Wilbanks et al. (2004) showed that the functional knockdown of beta-arrestin-2 in zebrafish embryos recapitulates the many phenotypes of Hedgehog pathway mutants. Expression of wildtype beta-arrestin-2, or constitutive activation of the Hedgehog pathway downstream of Smoothened (SMO; 601500), rescues the phenotypes caused by beta-arrestin-2 deficiency. These results suggested to Wilbanks et al. (2004) that a functional interaction between beta-arrestin-2 and Smo may be critical to regulate Hedgehog signaling in zebrafish development.

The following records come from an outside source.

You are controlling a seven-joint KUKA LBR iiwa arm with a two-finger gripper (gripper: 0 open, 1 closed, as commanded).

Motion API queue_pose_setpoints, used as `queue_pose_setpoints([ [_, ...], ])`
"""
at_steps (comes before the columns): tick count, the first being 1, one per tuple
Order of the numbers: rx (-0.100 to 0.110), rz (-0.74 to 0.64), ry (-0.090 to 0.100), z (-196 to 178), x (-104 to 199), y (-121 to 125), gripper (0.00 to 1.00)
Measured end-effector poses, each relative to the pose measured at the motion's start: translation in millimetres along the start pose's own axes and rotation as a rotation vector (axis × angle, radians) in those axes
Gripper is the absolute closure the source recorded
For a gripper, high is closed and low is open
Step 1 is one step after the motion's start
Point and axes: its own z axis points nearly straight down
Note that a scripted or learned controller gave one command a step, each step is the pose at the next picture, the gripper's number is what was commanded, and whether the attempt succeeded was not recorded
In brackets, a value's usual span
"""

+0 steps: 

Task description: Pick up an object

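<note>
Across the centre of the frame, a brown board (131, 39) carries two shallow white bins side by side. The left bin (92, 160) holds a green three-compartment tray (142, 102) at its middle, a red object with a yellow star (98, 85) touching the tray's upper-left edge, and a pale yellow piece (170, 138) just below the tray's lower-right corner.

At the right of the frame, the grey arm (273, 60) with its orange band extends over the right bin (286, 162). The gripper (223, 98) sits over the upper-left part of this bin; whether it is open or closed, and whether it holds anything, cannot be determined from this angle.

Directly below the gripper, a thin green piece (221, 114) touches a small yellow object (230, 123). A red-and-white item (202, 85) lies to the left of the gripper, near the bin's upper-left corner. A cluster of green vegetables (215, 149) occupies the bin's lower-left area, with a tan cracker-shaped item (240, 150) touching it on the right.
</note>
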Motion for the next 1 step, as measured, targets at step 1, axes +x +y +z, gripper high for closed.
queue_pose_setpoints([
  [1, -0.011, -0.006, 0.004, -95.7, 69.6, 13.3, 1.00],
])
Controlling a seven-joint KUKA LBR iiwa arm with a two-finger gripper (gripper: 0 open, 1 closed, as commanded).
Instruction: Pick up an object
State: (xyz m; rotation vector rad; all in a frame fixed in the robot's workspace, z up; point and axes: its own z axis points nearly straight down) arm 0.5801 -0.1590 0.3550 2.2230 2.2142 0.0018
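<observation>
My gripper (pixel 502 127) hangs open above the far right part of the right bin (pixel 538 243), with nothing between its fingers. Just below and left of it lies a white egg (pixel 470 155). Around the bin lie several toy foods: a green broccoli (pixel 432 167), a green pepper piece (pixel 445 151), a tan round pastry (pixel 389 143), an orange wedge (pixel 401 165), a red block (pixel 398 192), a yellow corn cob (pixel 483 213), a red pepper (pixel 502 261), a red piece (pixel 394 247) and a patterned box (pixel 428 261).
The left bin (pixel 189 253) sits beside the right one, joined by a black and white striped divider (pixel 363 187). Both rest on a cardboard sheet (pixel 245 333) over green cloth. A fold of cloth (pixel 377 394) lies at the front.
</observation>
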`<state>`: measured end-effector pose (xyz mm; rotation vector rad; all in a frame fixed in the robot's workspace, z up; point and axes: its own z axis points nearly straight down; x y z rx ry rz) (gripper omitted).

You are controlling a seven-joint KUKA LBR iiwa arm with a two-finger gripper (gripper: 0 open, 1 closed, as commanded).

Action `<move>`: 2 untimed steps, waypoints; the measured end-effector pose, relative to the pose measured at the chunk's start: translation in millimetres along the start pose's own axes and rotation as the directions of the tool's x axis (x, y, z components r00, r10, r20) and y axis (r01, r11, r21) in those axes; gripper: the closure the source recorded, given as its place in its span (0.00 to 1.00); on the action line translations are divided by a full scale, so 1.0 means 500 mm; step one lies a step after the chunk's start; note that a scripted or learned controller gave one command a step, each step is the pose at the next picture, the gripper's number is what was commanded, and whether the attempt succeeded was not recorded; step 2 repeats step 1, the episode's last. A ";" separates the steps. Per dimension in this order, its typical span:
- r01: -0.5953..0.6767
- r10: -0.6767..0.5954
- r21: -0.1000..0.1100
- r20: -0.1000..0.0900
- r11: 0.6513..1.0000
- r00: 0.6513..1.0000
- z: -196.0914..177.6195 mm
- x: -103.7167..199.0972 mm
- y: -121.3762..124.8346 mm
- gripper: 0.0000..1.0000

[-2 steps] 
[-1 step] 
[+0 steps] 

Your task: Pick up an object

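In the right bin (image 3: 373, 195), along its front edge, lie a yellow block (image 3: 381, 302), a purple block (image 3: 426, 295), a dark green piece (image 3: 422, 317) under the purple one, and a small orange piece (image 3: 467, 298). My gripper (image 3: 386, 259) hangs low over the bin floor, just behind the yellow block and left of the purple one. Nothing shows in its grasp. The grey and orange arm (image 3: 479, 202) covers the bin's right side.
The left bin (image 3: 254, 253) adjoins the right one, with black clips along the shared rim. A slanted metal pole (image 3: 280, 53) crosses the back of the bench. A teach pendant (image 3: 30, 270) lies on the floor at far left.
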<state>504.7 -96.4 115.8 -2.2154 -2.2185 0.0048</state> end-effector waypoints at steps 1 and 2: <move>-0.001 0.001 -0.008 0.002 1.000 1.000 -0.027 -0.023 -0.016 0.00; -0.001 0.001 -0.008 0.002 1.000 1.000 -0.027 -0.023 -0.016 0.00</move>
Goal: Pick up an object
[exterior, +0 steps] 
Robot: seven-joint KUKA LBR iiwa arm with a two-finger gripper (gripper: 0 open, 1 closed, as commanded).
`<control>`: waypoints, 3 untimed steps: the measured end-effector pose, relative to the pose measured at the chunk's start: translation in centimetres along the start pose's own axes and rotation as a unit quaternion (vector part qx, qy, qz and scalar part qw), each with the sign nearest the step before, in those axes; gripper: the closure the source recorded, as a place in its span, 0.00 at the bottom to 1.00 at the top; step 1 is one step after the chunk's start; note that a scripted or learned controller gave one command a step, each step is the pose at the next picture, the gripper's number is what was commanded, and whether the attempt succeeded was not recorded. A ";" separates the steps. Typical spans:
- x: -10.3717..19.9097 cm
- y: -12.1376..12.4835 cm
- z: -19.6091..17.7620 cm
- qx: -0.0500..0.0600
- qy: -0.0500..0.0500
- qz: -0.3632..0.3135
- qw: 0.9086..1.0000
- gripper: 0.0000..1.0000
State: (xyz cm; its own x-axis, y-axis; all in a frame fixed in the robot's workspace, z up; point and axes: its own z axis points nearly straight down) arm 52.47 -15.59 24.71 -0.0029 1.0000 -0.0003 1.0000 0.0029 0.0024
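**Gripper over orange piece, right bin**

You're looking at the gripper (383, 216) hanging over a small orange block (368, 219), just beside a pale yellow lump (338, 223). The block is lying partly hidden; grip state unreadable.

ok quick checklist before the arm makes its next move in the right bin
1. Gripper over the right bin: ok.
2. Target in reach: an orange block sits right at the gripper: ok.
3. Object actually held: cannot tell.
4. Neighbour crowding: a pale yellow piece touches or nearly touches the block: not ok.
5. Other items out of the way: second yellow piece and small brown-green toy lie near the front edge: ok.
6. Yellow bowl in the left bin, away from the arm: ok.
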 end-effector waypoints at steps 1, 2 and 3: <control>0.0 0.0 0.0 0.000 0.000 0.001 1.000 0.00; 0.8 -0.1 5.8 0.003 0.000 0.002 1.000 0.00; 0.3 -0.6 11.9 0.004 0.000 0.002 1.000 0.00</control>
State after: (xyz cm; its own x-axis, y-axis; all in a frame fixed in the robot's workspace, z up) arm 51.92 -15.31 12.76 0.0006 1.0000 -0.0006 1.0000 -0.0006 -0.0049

BARR2 is crucial in transducing CXCR2 (146928)-mediated signals associated with chemotaxis. Su et al. (2005) examined peritoneal neutrophils from Barr2-deficient mice to assess Cxcr2 signaling activity and observed increased Ca(2+) mobilization, superoxide anion production, and GTPase activity, but decreased receptor internalization, compared with wildtype mice. Both dorsal air pouch and excisional wound healing models in Barr2 -/- mice showed increased neutrophil recruitment in response to Cxcl1 (155730). Wound reepithelialization was also significantly faster in mice lacking Barr2. Su et al. (2005) concluded that BARR2 is a negative regulator of CXCR2 signaling.